## [THE TASK]
Transcribe all of the records word for word, please, omitting the pictures.

## [INPUT DATA]
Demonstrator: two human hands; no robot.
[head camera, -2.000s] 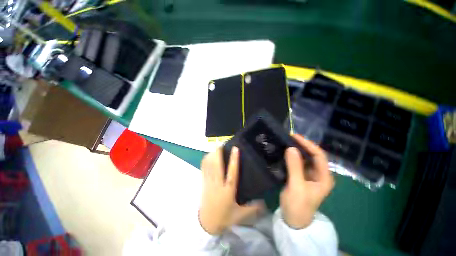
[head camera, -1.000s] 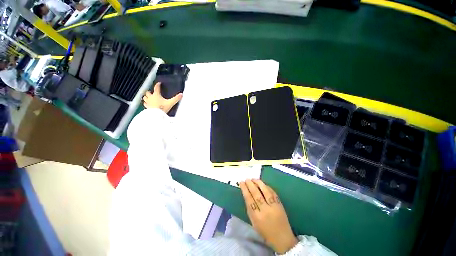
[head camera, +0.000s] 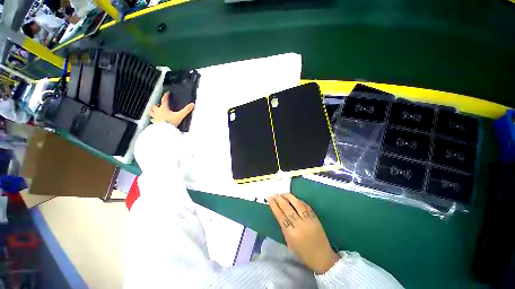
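Observation:
My left hand (head camera: 171, 113) grips a black phone case (head camera: 180, 90) at the left end of the large white board (head camera: 243, 70), thumb and fingers spread around its lower part. My right hand (head camera: 305, 232) lies palm down, its fingertips at the board's front edge; whether they hold anything is hidden. Two black back skins with yellow edges, a left one (head camera: 253, 141) and a right one (head camera: 302, 127), lie side by side on the board. Glossy black logo panels (head camera: 407, 142) lie in rows with clear plastic sheet (head camera: 356, 144) to their right.
A pale-rimmed tray (head camera: 148, 104) full of black cases (head camera: 104, 132) stands at the far left. A dark row (head camera: 497, 226) and a blue box (head camera: 506, 135) are at the right edge. Yellow tape (head camera: 468, 104) crosses the green bench. A brown board (head camera: 70, 166) is at lower left.
The black case with a logo panel has left both hands' grasp over the bench. My left hand moved up-left to the case on the board; my right hand came down to the board's front edge.

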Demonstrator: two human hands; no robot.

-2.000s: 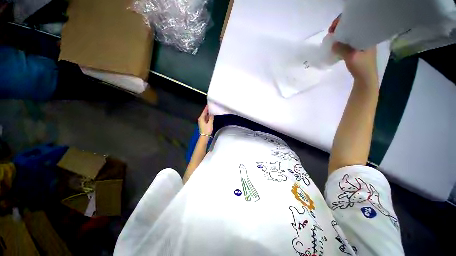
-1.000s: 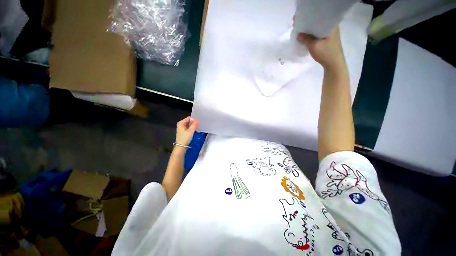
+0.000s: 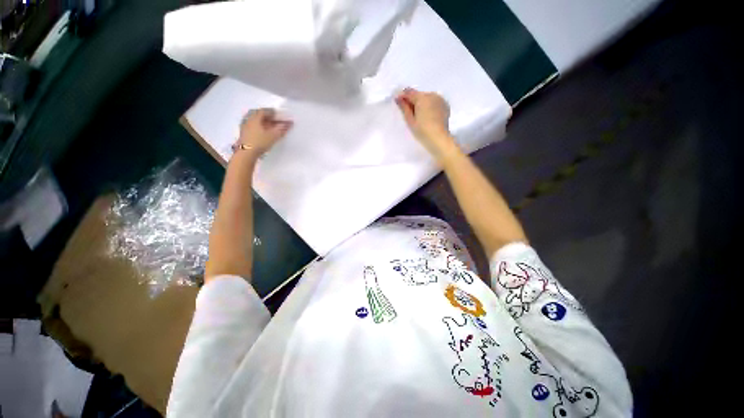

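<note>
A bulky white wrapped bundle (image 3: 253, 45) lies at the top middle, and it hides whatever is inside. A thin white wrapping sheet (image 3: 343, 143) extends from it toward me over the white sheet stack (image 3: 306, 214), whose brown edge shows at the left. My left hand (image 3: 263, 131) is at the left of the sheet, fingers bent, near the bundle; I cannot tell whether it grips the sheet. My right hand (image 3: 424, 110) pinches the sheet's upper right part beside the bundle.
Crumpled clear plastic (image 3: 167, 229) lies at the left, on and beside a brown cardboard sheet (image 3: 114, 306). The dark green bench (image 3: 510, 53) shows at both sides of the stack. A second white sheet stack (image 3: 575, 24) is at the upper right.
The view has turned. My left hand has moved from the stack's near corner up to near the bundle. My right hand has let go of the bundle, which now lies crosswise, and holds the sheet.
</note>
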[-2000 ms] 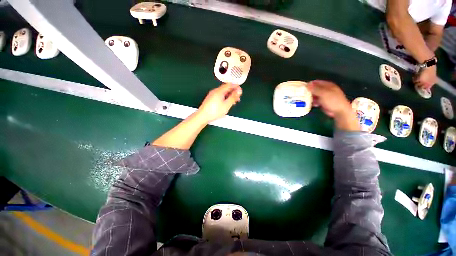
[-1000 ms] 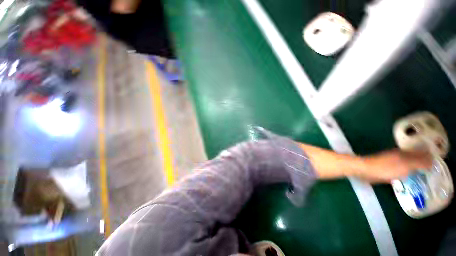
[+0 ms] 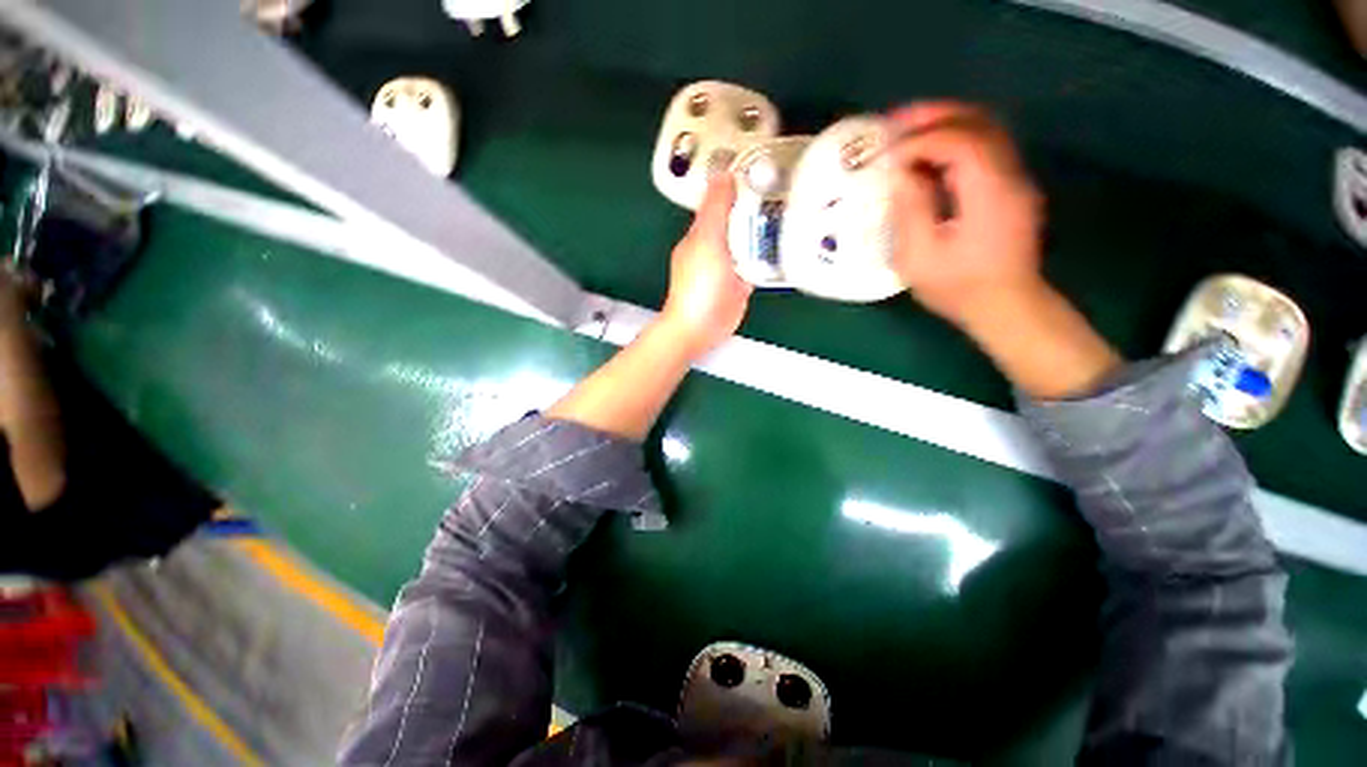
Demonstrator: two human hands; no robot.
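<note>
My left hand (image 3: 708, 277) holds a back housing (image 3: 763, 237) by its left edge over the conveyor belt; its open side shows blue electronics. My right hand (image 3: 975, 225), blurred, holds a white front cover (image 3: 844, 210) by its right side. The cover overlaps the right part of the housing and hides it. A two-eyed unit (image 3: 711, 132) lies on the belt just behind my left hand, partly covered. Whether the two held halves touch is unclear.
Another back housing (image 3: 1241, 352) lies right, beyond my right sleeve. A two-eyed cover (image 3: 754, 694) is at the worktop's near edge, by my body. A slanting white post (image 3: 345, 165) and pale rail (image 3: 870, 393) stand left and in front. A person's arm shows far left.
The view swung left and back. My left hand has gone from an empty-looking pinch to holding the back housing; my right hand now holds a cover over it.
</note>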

## [ANSWER AREA]
Demonstrator: two human hands; no robot.
[head camera, -2.000s] 
[head camera, -1.000s] 
[head camera, +0.000s] 
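Observation:
My left hand (head camera: 171, 113) grips a black phone case (head camera: 180, 90) at the left end of the large white board (head camera: 243, 70), thumb and fingers spread around its lower part. My right hand (head camera: 305, 232) lies palm down, its fingertips at the board's front edge; whether they hold anything is hidden. Two black back skins with yellow edges, a left one (head camera: 253, 141) and a right one (head camera: 302, 127), lie side by side on the board. Glossy black logo panels (head camera: 407, 142) lie in rows with clear plastic sheet (head camera: 356, 144) to their right.
A pale-rimmed tray (head camera: 148, 104) full of black cases (head camera: 104, 132) stands at the far left. A dark row (head camera: 497, 226) and a blue box (head camera: 506, 135) are at the right edge. Yellow tape (head camera: 468, 104) crosses the green bench. A brown board (head camera: 70, 166) is at lower left.
The black case with a logo panel has left both hands' grasp over the bench. My left hand moved up-left to the case on the board; my right hand came down to the board's front edge.
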
Demonstrator: two human hands; no robot.

-2.000s: 
-1.000s: 
+0.000s: 

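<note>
A bulky white wrapped bundle (image 3: 253, 45) lies at the top middle, and it hides whatever is inside. A thin white wrapping sheet (image 3: 343, 143) extends from it toward me over the white sheet stack (image 3: 306, 214), whose brown edge shows at the left. My left hand (image 3: 263, 131) is at the left of the sheet, fingers bent, near the bundle; I cannot tell whether it grips the sheet. My right hand (image 3: 424, 110) pinches the sheet's upper right part beside the bundle.
Crumpled clear plastic (image 3: 167, 229) lies at the left, on and beside a brown cardboard sheet (image 3: 114, 306). The dark green bench (image 3: 510, 53) shows at both sides of the stack. A second white sheet stack (image 3: 575, 24) is at the upper right.
The view has turned. My left hand has moved from the stack's near corner up to near the bundle. My right hand has let go of the bundle, which now lies crosswise, and holds the sheet.
</note>
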[-2000 ms] 
[-1000 ms] 
[+0 ms] 
Demonstrator: two human hands; no robot.
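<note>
My left hand (image 3: 708, 277) holds a back housing (image 3: 763, 237) by its left edge over the conveyor belt; its open side shows blue electronics. My right hand (image 3: 975, 225), blurred, holds a white front cover (image 3: 844, 210) by its right side. The cover overlaps the right part of the housing and hides it. A two-eyed unit (image 3: 711, 132) lies on the belt just behind my left hand, partly covered. Whether the two held halves touch is unclear.
Another back housing (image 3: 1241, 352) lies right, beyond my right sleeve. A two-eyed cover (image 3: 754, 694) is at the worktop's near edge, by my body. A slanting white post (image 3: 345, 165) and pale rail (image 3: 870, 393) stand left and in front. A person's arm shows far left.
The view swung left and back. My left hand has gone from an empty-looking pinch to holding the back housing; my right hand now holds a cover over it.
</note>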

The output contains nothing further.